Tate & Lyle in July announced it had agreed to sell a controlling stake in a new company (NewCo) and its subsidiaries to KPS Capital Partners LP. The new company will include the Primary Products business in North America and Latin America and its interests in the Almidones Mexicanos SA de CV and DuPont Tate & Lyle Bio-Products Co., LLC joint ventures. The transaction is on track to be completed in the first quarter of 2022. Tate & Lyle will report results from the new company as discontinued operations for all of the fiscal year ending March 31, 2022.

“The legal restructuring required to separate NewCo from Tate & Lyle is making good progress, and the information technology separation to enable both Tate & Lyle and NewCo to report financially on a stand-alone basis from completion is also proceeding as planned,” Mr. Hampton said in the pre-recorded presentation. “I'm pleased to say we remain on track to complete the transaction in the first quarter of the 2022 calendar year.”

Continued operations, which includes Food and Beverage Solutions and Sucralose, had revenue of £656 million over the six-month period, which was up 11% from £592 million.

Discontinued operations included sweeteners, starches and commodities in the six-month financial results. Volume was up 3% while revenue increased 22%. When compared to the six months ended Sept. 30, 2019, volume was down 5% while revenue was 15% higher.

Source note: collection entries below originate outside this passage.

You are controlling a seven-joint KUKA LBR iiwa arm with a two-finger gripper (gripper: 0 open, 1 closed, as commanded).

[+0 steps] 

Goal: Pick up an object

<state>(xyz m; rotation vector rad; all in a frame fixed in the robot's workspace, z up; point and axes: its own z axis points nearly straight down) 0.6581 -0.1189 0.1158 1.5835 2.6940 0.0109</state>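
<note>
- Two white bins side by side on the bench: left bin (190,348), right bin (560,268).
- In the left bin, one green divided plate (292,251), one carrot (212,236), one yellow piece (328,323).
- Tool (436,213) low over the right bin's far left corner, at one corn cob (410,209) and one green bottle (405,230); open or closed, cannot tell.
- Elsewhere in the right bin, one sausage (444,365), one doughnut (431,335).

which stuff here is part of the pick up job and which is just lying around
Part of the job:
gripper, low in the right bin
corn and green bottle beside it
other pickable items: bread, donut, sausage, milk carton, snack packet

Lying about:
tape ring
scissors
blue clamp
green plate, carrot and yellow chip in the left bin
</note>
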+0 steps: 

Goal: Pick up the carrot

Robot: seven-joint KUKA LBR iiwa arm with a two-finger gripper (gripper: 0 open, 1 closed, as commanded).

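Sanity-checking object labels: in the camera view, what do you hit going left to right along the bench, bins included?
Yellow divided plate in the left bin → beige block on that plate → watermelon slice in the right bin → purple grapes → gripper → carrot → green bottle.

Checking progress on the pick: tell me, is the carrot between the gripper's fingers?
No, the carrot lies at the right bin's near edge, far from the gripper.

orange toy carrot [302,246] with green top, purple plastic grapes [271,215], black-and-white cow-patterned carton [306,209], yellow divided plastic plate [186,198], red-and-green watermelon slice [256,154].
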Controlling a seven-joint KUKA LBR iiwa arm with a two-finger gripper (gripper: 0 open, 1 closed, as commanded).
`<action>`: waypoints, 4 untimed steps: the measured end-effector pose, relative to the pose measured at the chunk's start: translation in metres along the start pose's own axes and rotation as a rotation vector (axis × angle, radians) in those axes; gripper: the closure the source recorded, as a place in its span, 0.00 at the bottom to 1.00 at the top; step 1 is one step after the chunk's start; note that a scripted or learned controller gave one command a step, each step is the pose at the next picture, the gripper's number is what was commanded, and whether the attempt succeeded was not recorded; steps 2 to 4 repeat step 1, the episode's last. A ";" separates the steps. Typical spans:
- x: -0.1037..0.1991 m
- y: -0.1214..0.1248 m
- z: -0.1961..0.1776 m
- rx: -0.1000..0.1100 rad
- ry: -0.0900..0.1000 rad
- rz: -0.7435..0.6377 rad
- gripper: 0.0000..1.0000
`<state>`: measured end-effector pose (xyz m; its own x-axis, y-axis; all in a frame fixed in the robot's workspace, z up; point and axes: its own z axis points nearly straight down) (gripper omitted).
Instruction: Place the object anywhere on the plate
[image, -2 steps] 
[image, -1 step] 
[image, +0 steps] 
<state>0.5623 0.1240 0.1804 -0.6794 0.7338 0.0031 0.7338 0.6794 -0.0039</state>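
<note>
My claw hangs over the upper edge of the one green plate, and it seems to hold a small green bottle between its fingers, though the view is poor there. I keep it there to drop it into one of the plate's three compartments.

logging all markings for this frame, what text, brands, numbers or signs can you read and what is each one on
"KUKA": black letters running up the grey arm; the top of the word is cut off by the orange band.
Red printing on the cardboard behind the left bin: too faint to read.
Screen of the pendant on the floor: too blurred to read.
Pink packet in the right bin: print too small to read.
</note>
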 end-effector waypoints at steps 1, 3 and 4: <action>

Cost inflation added up to £26 million ($35 million) in the first half of the year in areas such as energy, labor, consumables and transportation. Tate & Lyle mitigated the inflation through productivity benefits of £14 million, pricing of £10 million and cost discipline. Tate & Lyle expects cost inflation to increase in the second half of the fiscal year. Pricing will play a greater role in the company’s mitigation efforts.